Gordon reprimió la primera respuesta que se le ocurrió y cogió el libro que le ofrecía. Probablemente no sería sensato provocar demasiado a aquel tipo. Después de todo, una sola palabra suya bastaba para que los matasen.

—De acuerdo. Me ayudará a pasar el rato mientras dispone nuestro traslado a Willamette —dijo con gran calma.

—Sí —coincidió Johnny Stevens, que habló por primera vez—. Y de paso, ¿qué le parece pagar el franqueo extra necesario para terminar de repartir ese correo robado que transportaremos con nosotros?

Bezoar devolvió a Johnny la fría sonrisa, pero antes de que acertara a replicar, se oyeron pasos en el porche de madera de la antigua estación de guardabosques. La puerta se abrió y entraron tres hombres barbudos vestidos con los tradicionales atuendos en verde y negro.

Uno de ellos, el más bajo aunque con mucho el más imponente, lucía un único pendiente en la oreja, en el que brillaban unas grandes gemas engastadas.

—Caballeros —dijo Bezoar, levantándose—. Permítanme presentarles al General de Brigada Macklin, Reserva del Ejército de EE UU, unificador de los clanes holnistas de Oregón y comandante de las Fuerzas de Liberación Americanas.

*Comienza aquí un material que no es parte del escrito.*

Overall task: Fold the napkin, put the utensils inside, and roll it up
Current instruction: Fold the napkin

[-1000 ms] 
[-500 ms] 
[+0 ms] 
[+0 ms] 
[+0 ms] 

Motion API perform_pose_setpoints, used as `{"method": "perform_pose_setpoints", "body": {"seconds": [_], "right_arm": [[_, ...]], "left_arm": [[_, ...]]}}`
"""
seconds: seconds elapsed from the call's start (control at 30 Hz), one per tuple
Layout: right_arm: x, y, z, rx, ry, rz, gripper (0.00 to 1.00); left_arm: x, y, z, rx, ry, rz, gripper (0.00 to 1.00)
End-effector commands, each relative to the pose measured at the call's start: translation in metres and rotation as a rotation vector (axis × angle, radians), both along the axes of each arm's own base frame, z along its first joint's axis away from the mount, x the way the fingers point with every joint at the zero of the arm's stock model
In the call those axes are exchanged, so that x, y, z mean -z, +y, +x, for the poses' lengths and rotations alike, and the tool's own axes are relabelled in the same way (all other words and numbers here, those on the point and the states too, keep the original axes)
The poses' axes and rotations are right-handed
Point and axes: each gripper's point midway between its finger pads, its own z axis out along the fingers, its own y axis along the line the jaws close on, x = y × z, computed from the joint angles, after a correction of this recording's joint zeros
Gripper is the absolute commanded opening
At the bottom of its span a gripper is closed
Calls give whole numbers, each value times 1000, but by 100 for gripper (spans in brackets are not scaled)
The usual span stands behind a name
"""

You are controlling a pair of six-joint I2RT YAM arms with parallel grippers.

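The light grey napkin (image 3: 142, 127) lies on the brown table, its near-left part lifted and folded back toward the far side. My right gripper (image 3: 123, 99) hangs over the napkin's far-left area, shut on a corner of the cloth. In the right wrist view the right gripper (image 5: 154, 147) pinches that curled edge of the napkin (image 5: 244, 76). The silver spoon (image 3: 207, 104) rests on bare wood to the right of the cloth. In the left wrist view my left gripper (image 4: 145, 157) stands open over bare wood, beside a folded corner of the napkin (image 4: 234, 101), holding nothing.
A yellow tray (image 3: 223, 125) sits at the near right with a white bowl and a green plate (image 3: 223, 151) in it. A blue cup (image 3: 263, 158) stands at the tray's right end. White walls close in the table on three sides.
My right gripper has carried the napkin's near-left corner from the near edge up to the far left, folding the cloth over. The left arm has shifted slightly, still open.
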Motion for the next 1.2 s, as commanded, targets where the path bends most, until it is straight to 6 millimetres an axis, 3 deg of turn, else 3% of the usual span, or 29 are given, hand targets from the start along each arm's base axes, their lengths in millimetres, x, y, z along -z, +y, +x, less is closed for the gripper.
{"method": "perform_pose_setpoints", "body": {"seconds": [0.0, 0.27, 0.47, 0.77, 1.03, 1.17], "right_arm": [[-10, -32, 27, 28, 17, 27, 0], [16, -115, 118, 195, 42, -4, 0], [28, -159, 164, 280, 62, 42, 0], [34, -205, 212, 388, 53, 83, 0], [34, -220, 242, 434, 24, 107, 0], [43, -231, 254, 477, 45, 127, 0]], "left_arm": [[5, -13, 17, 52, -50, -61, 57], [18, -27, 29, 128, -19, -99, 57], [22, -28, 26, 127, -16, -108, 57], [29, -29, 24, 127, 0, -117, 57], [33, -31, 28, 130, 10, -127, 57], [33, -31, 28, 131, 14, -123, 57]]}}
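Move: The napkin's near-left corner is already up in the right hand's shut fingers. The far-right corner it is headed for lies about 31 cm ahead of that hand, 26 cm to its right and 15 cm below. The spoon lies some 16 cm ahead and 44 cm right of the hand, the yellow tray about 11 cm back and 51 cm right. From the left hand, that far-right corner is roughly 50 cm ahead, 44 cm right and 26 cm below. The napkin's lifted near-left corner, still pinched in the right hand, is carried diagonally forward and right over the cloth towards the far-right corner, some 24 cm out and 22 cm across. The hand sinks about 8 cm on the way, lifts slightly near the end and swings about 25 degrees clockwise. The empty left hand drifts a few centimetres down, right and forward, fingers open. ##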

Gordon se puso en pie, aturdido. Por un instante no pudo hacer otra cosa que mirar. El General y sus dos ayudantes eran los seres humanos de aspecto más extraño que había visto nunca.

No había nada desacostumbrado en sus barbas o pendientes… o en la corta ristra de mustios trofeos que cada uno llevaba como adorno ceremonial. Pero los tres tenían cicatrices terribles, dondequiera que los uniformes permitían verles el cuello y los brazos. Y bajo las tenues líneas dejadas por la cirugía mucho tiempo atrás, los músculos y tendones parecían combarse y formar nudos de una forma insólita.